**Exercise brief**
Repeat the listing word for word. No pictures belong in the copy.

**Recorded data**
-- Opening Marker --

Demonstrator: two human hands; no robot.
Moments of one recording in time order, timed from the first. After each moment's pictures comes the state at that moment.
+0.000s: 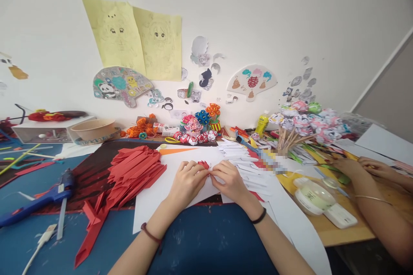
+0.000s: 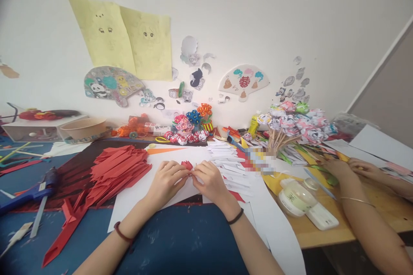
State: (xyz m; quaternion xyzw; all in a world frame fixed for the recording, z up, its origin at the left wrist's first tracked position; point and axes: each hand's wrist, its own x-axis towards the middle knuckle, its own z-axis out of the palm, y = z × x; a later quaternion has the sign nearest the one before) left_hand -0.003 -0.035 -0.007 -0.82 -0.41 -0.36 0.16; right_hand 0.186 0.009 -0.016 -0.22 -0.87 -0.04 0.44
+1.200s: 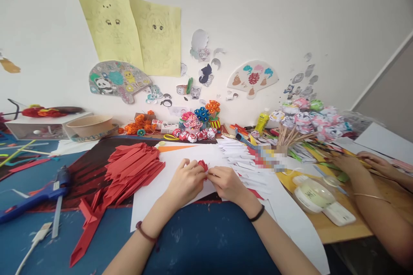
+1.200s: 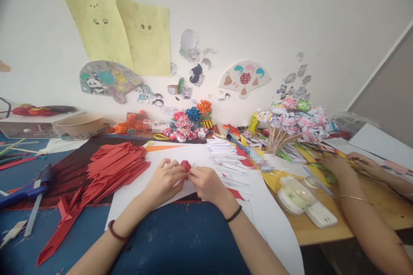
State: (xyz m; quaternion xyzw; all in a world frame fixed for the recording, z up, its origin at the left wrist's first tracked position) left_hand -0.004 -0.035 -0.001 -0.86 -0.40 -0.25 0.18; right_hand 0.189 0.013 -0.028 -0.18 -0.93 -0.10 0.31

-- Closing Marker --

**Written reply**
Demonstrator: two human hands; no robot.
Moments of one recording in time order, timed from the first. After each moment's pictures comes the state at that moment.
+0.000s: 
+0.000s: 
State: (xyz m; quaternion xyzw; all in a world frame fixed for the recording, z up, its origin at the left wrist's first tracked position; point and axes: each hand's wrist, its own x-axis towards the middle knuckle, its own z-axis out of the palm, y = z × x; a later quaternion has the sign nearest the one before) left_hand -0.003 -0.035 -0.007 -0.82 -0.41 -0.36 0.16; right_hand 0.186 0.009 -0.016 -0.22 -0.87 -0.04 0.44
+1.200s: 
+1.200s: 
State: (xyz m; quaternion xyzw; all in a world frame fixed for the recording, z up, its origin at the left wrist's first tracked position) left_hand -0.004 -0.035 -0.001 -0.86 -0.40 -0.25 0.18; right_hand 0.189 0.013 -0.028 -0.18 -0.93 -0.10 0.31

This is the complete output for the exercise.